Functional analyses of mutations in transcription factors associated to chronic pancreatitis

慢性胰腺炎相关转录因子突变的功能分析

• 批准号: 468167296
• 负责人: Professor Dr. Heiko Witt
• 金额: --
• 依托单位: Arbeitsgruppe Pädiatrische Ernährungsmedizin
• 依托单位国家: 德国
• 项目类别: Research Grants
• 资助国家: 德国
• 项目状态: 未结题
• 来源: https://gepris.dfg.de/gepris/projekt/468167296?language=en
• 关键词: Functional; analyses; mutations; transcription; factors

Chronic pancreatitis (CP) is an inflammatory disease of the pancreas characterized by recurrent agonizing pain, irreversible morphological changes, and impairment of exocrine and endocrine pancreatic function. As a consequence, patients develop maldigestion, steatorrhea and diabetes mellitus. The most serious complication in patients with long-lasting CP, however, is the development of pancreatic cancer.So far, genetic defects in eleven genes or genetic loci, respectively, associated to CP have been identified. All known susceptibility genes to date account for only 50% of hereditability in our paediatric cohort. Thus, several further disease causing genes have to exist. To identify these genes, we performed whole exome sequencing (WES) in a German discovery cohort of 550 CP patients and in a European replication cohort of 600 CP patients.Besides known susceptibility genes, we found several potential CP risk genes, three of them represent (pancreatic) transcription factors. We hypothesize that variants identified by WES in the genes encoding RBPJL, HNF1A and NR5A2 impair protein-DNA binding capacity, protein-protein interaction of transcription factor complexes, nuclear localization or transcriptional activity, and thus finally endogenous target gene expression. In this project, we will characterize the functional effects of the mutations found in detail.Given the importance of all three transcription factors for pancreatic cell identity, integrity and regulation of numerous acinar cell specific genes, these mutations might have a huge impact on pancreas homeostasis. Besides contributing to in-depth uncovering genetic heritability of pancreatitis, our results may additionally guide further understanding of the precise pathological conditions of pancreatitis and even pancreatic cancer.

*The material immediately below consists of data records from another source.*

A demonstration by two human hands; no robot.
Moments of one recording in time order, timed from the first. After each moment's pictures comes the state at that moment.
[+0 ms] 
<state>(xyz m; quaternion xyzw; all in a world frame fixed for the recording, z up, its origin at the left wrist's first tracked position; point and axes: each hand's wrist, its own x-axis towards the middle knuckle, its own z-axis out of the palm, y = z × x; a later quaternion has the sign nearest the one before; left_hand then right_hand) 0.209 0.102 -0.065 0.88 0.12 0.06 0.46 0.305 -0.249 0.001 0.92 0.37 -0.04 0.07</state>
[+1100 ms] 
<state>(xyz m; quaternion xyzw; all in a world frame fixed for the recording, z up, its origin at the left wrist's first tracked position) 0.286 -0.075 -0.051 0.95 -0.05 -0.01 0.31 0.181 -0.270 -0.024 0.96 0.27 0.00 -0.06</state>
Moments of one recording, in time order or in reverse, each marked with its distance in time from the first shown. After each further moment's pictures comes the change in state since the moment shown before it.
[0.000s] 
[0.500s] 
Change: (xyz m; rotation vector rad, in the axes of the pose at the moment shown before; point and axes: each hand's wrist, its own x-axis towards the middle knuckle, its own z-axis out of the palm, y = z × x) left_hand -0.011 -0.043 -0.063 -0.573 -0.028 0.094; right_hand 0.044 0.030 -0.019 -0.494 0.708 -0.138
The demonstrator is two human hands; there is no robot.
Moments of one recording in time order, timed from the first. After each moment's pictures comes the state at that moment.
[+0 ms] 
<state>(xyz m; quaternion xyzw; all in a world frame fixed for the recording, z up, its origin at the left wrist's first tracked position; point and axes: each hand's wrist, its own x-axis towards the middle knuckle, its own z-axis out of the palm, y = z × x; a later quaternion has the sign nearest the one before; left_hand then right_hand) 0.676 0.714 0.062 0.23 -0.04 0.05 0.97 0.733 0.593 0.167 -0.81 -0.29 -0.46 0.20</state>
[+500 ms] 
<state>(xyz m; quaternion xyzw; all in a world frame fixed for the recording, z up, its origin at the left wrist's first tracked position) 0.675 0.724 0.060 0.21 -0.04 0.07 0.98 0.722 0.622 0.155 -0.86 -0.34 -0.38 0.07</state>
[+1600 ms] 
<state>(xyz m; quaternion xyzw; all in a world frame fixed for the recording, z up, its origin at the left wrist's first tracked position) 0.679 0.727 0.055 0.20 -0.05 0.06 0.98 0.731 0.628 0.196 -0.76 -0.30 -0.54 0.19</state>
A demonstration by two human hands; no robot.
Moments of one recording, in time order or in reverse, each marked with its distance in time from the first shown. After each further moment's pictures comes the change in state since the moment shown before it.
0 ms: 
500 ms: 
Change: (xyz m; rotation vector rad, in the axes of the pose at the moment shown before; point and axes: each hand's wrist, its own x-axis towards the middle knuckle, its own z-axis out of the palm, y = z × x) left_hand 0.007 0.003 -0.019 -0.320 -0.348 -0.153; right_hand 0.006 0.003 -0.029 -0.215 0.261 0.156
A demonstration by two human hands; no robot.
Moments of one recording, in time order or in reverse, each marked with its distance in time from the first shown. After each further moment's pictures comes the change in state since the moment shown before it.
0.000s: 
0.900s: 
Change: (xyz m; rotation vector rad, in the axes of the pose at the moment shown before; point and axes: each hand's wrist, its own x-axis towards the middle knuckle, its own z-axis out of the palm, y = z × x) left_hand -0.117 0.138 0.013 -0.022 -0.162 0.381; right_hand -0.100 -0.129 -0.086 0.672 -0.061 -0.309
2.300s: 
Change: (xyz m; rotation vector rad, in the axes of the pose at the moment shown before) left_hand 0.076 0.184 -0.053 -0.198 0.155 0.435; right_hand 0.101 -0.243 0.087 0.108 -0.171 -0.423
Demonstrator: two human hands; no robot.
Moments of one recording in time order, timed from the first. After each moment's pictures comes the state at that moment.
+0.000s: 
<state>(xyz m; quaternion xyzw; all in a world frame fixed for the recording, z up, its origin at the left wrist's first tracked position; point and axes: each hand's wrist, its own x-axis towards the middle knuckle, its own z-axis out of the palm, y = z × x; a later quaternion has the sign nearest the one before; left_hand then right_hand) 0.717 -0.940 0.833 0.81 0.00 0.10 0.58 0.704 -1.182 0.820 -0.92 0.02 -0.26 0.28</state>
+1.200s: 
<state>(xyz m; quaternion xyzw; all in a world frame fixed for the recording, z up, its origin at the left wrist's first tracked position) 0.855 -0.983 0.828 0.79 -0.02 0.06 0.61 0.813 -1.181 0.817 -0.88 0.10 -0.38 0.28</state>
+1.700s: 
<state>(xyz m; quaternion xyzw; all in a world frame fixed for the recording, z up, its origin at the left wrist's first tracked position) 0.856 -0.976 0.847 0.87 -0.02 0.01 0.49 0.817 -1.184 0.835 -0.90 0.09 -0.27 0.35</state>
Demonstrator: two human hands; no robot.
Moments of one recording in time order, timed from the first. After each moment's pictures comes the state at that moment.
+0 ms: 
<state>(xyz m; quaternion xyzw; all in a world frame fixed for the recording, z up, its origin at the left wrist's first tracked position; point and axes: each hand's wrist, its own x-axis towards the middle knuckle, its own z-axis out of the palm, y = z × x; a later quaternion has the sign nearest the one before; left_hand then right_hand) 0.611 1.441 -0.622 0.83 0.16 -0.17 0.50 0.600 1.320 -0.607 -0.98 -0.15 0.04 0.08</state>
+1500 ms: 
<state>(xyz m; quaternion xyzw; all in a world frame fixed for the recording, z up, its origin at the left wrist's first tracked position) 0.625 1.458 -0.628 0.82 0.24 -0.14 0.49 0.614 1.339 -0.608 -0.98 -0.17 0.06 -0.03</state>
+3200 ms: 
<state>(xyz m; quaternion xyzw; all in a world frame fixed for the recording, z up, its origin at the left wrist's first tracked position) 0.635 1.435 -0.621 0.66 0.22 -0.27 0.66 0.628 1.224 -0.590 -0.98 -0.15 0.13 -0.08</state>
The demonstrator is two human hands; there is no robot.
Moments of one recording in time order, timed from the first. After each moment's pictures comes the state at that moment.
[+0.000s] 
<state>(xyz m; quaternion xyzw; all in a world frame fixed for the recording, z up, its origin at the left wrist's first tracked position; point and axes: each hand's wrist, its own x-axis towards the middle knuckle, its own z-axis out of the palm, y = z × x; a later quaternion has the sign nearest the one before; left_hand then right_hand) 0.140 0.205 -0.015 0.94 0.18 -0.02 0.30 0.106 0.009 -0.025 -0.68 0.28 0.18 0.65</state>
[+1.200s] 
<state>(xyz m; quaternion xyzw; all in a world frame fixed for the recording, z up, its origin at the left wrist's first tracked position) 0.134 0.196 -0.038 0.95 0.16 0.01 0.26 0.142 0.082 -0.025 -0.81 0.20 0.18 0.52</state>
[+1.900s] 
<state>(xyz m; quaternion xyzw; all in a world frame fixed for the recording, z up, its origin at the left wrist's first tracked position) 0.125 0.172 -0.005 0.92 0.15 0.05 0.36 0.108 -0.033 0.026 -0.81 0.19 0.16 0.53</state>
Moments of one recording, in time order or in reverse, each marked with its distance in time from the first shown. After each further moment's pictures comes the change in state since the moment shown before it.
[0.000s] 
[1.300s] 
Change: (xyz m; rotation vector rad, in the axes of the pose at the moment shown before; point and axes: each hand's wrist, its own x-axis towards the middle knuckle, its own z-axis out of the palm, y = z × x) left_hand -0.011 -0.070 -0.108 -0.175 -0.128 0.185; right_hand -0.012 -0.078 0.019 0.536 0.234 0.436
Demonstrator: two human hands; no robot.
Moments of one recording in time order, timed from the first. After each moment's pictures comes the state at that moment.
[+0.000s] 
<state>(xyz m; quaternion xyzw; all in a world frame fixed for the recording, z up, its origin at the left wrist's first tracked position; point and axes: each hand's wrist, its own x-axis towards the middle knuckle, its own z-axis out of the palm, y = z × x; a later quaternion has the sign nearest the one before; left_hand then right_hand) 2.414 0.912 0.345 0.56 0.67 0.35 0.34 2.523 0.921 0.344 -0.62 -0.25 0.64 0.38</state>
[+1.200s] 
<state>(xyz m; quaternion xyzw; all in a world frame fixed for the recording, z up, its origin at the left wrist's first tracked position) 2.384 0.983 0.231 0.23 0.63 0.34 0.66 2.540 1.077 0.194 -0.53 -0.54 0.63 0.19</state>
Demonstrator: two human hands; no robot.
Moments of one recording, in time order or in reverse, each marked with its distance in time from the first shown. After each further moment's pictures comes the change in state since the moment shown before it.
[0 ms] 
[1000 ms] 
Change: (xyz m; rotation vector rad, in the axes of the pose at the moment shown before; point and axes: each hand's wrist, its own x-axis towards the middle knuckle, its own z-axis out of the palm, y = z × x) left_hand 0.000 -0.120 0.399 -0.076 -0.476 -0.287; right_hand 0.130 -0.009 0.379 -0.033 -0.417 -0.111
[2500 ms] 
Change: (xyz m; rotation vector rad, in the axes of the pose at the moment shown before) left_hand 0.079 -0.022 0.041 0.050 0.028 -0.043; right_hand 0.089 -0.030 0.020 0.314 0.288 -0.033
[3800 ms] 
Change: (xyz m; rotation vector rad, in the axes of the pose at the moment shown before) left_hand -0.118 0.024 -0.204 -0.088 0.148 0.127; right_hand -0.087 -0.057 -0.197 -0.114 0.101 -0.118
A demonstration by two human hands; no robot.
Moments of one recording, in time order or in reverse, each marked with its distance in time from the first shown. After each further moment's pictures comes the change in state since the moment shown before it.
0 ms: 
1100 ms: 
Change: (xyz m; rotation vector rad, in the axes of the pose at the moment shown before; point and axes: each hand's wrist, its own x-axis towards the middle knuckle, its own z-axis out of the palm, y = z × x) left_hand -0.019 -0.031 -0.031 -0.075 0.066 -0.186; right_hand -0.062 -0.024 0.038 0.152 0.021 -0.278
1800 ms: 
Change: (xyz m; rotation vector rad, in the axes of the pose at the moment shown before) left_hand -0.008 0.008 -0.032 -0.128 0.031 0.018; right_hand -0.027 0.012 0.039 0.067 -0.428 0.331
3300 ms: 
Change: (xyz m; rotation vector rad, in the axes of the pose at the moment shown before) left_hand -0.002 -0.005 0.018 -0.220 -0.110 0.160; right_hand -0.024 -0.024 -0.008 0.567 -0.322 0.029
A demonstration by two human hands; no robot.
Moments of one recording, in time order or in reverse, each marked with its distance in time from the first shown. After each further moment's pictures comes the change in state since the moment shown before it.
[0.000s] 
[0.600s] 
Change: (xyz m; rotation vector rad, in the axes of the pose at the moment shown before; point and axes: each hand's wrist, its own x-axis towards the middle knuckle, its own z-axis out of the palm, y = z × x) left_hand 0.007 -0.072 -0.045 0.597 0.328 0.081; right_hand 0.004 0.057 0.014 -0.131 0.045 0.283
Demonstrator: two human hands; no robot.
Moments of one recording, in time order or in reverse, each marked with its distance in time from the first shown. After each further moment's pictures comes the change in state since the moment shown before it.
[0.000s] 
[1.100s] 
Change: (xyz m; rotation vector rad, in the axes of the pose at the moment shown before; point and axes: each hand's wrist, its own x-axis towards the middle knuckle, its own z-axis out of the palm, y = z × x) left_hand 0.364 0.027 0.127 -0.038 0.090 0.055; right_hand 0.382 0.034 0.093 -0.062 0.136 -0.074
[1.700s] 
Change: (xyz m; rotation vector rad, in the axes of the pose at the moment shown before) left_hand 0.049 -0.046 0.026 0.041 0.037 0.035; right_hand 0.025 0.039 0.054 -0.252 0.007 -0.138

慢性胰腺炎（CP）是一种胰腺炎性疾病，其特征为反复发作的疼痛、不可逆的形态学改变以及胰腺外分泌和内分泌功能的损害。结果，患者出现消化不良、脂肪过多和糖尿病。然而，慢性胰腺炎患者最严重的并发症是胰腺癌的发生。迄今为止，已发现与慢性胰腺炎相关的11个基因或遗传位点的遗传缺陷。在我们的儿科队列中，迄今为止所有已知的易感基因仅占遗传性的50%。因此，必须存在几种进一步的致病基因。为了确定这些基因，我们在德国发现队列的550例CP患者和欧洲复制队列的600例CP患者中进行了全外显子组测序（WES），除了已知的易感基因外，我们还发现了几个潜在的CP风险基因，其中三个代表（胰腺）转录因子。我们推测，WES在编码RBPJL、HNF 1A和NR 5A 2的基因中鉴定的变体损害蛋白质-DNA结合能力、转录因子复合物的蛋白质-蛋白质相互作用、核定位或转录活性，从而最终损害内源性靶基因表达。在这个项目中，我们将详细描述发现的突变的功能效应。鉴于所有三个转录因子对胰腺细胞的身份，完整性和许多腺泡细胞特异性基因的调节的重要性，这些突变可能对胰腺稳态产生巨大影响。除了有助于深入揭示胰腺炎的遗传性外，我们的研究结果还可以指导进一步了解胰腺炎甚至胰腺癌的确切病理条件。